Tony Blair n'écarte pas l'envoi de troupes au sol

Tony Blair, émissaire du Quartet international pour le Proche-Orient, a quant à lui appelé lundi à ne pas écarter la possibilité d'envoyer des troupes au sol pour combattre les jihadistes de l'État islamique en Syrie et en Irak.

«À moins d'êtres prêts à combattre ces individus sur le terrain, vous pourrez peut-être les contenir, mais vous ne les vaincrez pas», a déclaré l'ancien premier ministre britannique lors d'une interview à BBC News.

Dans un long message publié sur le site internet de sa fondation, «Tony Blair Faith Foundation», il a affirmé : «vous ne pouvez pas déraciner cet extrémisme sans aller là où il est apparu, pour le combattre».

«Il peut y avoir une abondance de diplomatie, l'apaisement autant que possible des souffrances humanitaires, des condamnations, mais à moins que tout cela ne soit accompagné de combats physiques, nous allons atténuer le problème, mais nous n'allons pas le vaincre», a-t-il fait ajouté.

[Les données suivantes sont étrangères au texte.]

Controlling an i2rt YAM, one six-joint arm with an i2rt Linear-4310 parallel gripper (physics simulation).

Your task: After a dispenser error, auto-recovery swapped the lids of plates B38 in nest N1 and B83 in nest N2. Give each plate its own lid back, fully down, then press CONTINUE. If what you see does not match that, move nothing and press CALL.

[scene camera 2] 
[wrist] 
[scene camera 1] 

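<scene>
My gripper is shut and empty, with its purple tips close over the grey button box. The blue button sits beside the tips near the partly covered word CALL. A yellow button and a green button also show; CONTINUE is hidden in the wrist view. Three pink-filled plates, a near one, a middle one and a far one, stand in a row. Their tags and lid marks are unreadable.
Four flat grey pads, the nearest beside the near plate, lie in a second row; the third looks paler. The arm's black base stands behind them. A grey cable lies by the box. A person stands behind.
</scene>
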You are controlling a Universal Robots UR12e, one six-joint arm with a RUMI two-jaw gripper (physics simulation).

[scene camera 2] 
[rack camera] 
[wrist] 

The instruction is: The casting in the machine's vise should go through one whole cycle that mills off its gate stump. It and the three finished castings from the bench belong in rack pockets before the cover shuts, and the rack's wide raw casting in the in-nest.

L'organisation État islamique a lancé lundi un appel à ses partisans à tuer des citoyens, notamment américains, canadiens et français, des pays formant la coalition internationale mise en place pour combattre le groupe djihadiste en Irak et en Syrie.

Les États-Unis et la France sont les deux pays qui ont jusqu'à présent mené des frappes aériennes en Irak sur des positions de l'EI, un groupe qui a déclaré en juillet un «califat» à cheval sur la Syrie et l'Irak, dont il contrôle de larges secteurs.

Si le président Obama refuse pour l'heure d'envoyer des soldats au sol pour combattre l'EI, mais il est confronté à un certain scepticisme aux États-Unis. Les élus républicains notamment estiment que des frappes aériennes ne suffisent pas à contrer les djihadistes compte tenu notamment de la faiblesse de l'armée en Irak.